# Random Photos



## Nippyfish (Apr 25, 2006)

Thought I'd post a few images. 










This is my only surviving colisa lalia fry. It was my first time breeding them and while they were easy to breed and raise the fry most of them died off after 6 months. I think I will try it again. 










This is one of the many bettas I have kept. I call him storm. I don't name my fish usually but bettas seem deserving some how. 










These are C. paleatus fry. Very easy to breed. In fact, I don't think I had much to do with it. Aren't they adorable!










This is my female dwarf puffer. They're like aliens. You search the tank for them and then they just hover down in front of your field of vision and when you try to photograph them they almost always manage to dart off. In the last 80 or so attempted photos this one is one of the few that is _almost_ in focus. 

Thanks for looking.


----------



## Georgia Peach (Sep 23, 2005)

great shots!

Watch out Mala! LOLOLOLOL


----------



## Osiris (Jan 18, 2005)

Dang heard my ears burning again! 

Some great shots there, and some great looking unusual fish that's not commonly seen, i love it! 
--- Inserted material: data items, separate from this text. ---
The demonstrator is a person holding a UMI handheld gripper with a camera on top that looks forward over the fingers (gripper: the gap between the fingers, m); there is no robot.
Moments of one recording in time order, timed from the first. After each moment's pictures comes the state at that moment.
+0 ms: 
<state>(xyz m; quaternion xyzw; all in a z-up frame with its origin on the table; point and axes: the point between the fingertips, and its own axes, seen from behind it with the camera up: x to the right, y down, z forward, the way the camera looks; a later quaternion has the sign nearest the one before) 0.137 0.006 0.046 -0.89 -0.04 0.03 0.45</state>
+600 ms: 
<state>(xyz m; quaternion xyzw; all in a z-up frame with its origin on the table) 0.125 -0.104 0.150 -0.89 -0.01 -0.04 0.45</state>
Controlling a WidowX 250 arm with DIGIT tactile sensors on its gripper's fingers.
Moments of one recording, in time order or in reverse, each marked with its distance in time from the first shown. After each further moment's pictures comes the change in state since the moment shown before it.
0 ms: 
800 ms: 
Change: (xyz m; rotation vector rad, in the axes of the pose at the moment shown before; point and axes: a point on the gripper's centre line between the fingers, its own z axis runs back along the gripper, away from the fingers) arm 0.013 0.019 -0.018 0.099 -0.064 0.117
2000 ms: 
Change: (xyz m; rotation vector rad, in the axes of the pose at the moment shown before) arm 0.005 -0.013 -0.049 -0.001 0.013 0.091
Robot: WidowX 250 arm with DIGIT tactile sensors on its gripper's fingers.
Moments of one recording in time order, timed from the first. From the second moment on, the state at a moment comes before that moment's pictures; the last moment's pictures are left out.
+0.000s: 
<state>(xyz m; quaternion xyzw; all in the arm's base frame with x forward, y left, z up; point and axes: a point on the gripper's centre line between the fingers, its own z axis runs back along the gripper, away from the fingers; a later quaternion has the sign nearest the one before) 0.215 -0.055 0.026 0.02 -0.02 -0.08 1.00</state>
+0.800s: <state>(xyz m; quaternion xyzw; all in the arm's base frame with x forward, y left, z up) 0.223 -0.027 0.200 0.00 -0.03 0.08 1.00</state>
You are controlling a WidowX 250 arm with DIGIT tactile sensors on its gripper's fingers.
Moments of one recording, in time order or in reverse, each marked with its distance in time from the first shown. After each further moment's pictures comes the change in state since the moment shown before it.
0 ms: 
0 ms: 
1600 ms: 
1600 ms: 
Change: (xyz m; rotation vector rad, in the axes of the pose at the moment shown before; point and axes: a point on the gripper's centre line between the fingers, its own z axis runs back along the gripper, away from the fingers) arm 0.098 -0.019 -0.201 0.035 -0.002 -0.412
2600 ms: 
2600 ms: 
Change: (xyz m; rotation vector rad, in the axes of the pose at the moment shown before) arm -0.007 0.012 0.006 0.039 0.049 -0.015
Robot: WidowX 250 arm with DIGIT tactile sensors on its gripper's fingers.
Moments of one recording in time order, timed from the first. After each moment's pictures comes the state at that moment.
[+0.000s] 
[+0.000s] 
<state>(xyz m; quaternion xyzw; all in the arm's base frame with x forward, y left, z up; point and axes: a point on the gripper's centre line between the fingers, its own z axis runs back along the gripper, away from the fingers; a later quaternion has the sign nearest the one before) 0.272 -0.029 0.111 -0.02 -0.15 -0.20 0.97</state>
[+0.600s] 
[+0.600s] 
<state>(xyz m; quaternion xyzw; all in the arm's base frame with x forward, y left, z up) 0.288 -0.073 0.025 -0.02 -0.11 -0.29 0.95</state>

Now now, dont make me go start warming up for pic taking, cuz if i have to get down in the shower and pretend to be the terminator when he shows up naked, i will! just a forewarning


----------



## Georgia Peach (Sep 23, 2005)

Mala said:


> Dang heard my ears burning again!
> 
> Some great shots there, and some great looking unusual fish that's not commonly seen, i love it!
> 
> Now now, dont make me go start warming up for pic taking, cuz if i have to get down in the shower and pretend to be the terminator when he shows up naked, i will! just a forewarning



LMAO :lol: :lol: :lol:


----------



## fishfreaks (Jan 19, 2005)

Awesome shots, thanks for sharing!


----------